> [ASSIGNMENT]
For the material below, count the lines containing "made" and reply with the number alone.

> [STORED DATA]
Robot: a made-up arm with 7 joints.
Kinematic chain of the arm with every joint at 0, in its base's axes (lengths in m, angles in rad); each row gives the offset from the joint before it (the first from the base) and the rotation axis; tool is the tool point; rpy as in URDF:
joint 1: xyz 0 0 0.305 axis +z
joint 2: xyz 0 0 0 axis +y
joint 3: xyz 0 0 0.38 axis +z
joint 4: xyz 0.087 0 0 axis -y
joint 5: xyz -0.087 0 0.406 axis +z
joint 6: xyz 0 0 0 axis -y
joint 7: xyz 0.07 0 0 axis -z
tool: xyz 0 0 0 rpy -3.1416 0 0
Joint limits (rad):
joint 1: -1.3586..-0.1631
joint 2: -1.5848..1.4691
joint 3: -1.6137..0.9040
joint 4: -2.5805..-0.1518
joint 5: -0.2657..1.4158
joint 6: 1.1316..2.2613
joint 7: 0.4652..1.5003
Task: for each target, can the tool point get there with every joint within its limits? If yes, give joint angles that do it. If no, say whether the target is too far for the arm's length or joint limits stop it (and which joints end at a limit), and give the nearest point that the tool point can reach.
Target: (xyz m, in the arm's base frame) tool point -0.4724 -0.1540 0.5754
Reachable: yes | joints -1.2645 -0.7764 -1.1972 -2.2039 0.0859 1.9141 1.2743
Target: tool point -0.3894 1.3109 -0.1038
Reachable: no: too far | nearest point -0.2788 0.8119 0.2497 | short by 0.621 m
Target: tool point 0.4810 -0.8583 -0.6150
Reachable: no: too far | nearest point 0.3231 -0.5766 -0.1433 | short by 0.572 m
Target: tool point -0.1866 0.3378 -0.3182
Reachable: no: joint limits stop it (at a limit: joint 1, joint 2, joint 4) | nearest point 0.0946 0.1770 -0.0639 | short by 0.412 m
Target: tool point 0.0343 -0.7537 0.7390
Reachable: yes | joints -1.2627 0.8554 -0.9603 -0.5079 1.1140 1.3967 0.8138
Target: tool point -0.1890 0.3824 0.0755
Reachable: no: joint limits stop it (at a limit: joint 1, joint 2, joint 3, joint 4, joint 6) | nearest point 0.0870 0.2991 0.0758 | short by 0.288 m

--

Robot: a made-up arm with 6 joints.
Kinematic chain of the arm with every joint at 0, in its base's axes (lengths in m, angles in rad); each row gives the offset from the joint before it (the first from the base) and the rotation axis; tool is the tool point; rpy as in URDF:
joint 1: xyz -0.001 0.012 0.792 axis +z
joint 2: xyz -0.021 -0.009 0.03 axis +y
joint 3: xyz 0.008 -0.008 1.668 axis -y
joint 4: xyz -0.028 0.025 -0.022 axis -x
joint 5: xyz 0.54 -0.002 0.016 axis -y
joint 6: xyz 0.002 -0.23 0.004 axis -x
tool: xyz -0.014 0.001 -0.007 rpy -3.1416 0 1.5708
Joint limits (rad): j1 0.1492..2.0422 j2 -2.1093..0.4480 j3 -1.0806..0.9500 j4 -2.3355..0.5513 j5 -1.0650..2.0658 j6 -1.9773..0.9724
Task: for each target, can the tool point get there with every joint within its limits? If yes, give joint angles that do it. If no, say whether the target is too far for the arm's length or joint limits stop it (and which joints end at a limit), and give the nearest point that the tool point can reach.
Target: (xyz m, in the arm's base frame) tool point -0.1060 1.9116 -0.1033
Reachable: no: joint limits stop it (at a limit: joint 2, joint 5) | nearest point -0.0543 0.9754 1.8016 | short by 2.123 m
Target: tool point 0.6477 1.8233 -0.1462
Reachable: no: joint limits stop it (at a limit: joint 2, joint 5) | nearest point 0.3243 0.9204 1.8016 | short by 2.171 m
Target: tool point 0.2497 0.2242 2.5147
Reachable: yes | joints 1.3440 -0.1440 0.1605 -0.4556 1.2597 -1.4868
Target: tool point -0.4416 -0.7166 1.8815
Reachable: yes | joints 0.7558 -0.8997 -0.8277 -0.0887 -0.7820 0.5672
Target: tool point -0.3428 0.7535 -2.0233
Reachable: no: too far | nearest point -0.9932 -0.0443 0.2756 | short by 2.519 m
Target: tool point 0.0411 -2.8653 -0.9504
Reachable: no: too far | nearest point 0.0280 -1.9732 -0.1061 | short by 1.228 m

> [RESPONSE AREA]
2